Adobe’s evangelist is pretty annoyed with the iPad

Firefox 500x166 Adobes evangelist is pretty annoyed with the iPad

The Flash on iPhone argument is raging on today, but this time it’s taken a whole new twist. Adobe’s Platform Evangelist, Lee Brimelow, has decided that the iPad experience can’t be the best browsing experience without flash support. I have to say that the image gave me a hearty chuckle, but this is a case of a picture not being worth a thousand words.

Flash has long been a staple of internet video content, and crappy animated websites since I was in high school, but to be frank, I’ve never really stumbled on a website where alternatives couldn’t be adopted. The only real challenge to my statement might be video players, but HTML5 seems to be challenging that viewpoint altogether.

Some websites might look better in flash, and I’m sure that there’s plenty of excellent uses for the language, but given the flexibility of alternative stylesheets and modern web standards I don’t think users should be faced with the blue lego icon. It doesn’t make much sense, and these brands that Lee Brimelow illustrates in his hilarious picture are losing out on a pretty huge demographic.

Users shouldn’t be forced into one particular technology, and if Flash isn’t available on the iPhone or iPad then these developers should be doing everything in their power to make sure that viewers on these devices are getting what they came for. It’s not that difficult to create a stylesheet for an iPhone currently, so I don’t see why we’re still arguing about flash on these devices.

Business is about making sure your customers don’t have to jump through hoops to get what they want, and frankly this blue lego is just one giant hoop for companies like CNN, Hulu, and the others. It doesn’t make much sense from a business standpoint, and it certainly doesn’t make much sense from a user standpoint.

What’s this blue lego telling potential customers who use the iPhone as a browsing device? It says we don’t care enough about you to make sure our site works bug free.

Sure, this fight makes sense from Flash’s standpoint, but all of these companies on the list need to get a lesson or two in website management. It’s not a Flash or HTML5 decision. Both can be used, and alternative can be served up to individuals who don’t have flash access. Seems pretty simple if you ask me.

[via @WTL]

  • cache

    until html5 is widely adopted and supported, and the differences between browser support of different video/audio codecs is hashed out, html5 is not a reasonable alternative. have you ever seen a Flash site done with Papervision3D? like it or not, Flash provides experiences that html5 is a very long way off from achieving. and it’s far more widely supported than coming-soon html5.

  • TeamNutmeg

    A decision to use Flash (and not provide iPhone-friendly alternatives) isn’t a bug, it’s simply a choice of method of content distribution. Ease back on the rhetoric, please. It’s far too easy to turn that mirror around, after all, and ask what it says about Apple that their own terms of service disallow the implementation of a widely-accepted web standard (regardless of its merits).

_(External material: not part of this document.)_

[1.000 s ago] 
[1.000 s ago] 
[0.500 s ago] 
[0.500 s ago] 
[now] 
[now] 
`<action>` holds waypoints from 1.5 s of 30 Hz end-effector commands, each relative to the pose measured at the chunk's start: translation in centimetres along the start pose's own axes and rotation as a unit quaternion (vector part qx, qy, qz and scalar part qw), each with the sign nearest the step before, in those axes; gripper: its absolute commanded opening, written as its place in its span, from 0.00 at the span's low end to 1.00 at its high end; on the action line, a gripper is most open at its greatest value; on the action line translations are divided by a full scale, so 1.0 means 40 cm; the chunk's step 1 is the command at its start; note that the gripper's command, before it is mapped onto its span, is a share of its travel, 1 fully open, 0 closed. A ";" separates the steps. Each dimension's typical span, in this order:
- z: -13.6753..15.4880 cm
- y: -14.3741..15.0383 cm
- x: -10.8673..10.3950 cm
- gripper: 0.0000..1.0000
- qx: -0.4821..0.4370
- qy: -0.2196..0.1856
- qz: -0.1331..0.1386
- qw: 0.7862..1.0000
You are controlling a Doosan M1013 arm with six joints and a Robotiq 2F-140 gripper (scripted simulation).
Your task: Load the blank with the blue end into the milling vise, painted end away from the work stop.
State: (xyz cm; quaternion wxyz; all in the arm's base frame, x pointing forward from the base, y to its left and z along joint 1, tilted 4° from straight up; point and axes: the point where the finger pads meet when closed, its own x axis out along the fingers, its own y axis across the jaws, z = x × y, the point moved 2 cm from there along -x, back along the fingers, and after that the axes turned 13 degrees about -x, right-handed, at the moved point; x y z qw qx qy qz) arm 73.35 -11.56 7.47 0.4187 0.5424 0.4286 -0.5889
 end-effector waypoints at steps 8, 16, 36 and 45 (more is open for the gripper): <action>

    What’s more, Brimelow doesn’t even mention the iPad, nor does he sound particularly annoyed about the iPhone’s lack of Flash support (in the one whole paragraph he even mentions it). If anything, he sounds annoyed with the lack of support in general for HTML 5, and is just trying to make a case for Flash once HTML 5 *is* more widely supported. So the title of this article is unnecessarily inflammatory.

    I think your time would be better spent with common-sense replies to other peoples’ rhetoric than picking entirely new fights.

    • http://www.macgasm.net Joshua Schnell

      Umm, the title of the post is ‘The iPad provides the ultimate browsing experience?’ Are we talking about the same post?

      http://theflashblog.com/?p=1703

      • TeamNutmeg

        *boggle* Apparently not. When I clicked the link to the blog yesterday, the top article was “HTML 5 and Flash video.” I notice he’s edited the original iPad screens graphic. Maybe I hit his site while he had that post pulled for editing?

        I think I’d still call it more catty than annoyed, though.

        So… yeah. Disregard my comments aside from the “bug” bit, please.

  • TeamNutmeg

    (BTW, the only thing lack of Flash support says about Apple is that they’ve made a business decision about it that they feel is right – the same thing a lack of iPhone alternatives says about web content providers.)

  • darkfusion

    So want to tether my phone and watch hulu in class. When it looks like i’m taking notes.

  • guy

    ROFL, the capabilities of flash/flex/air are vastly superior to html5 and silverlight, interactivity, database connectivity, seamless desktop to web-based communication of applications, and ease of development. There’s obviously a lot of people making flash websites whom aren’t web designers, but then again, if you look at 90% of the web, its mostly really ugly websites. It was Apples poor decision to not support flash, it’s completely irrational to not take the 10 minutes it takes to code flash compatibility into a browser. You could even take such a capability from opensource browsers and simply paste it in. Flash is easy to develop with, easy to support in any browser on any platform, there’s just no excuse.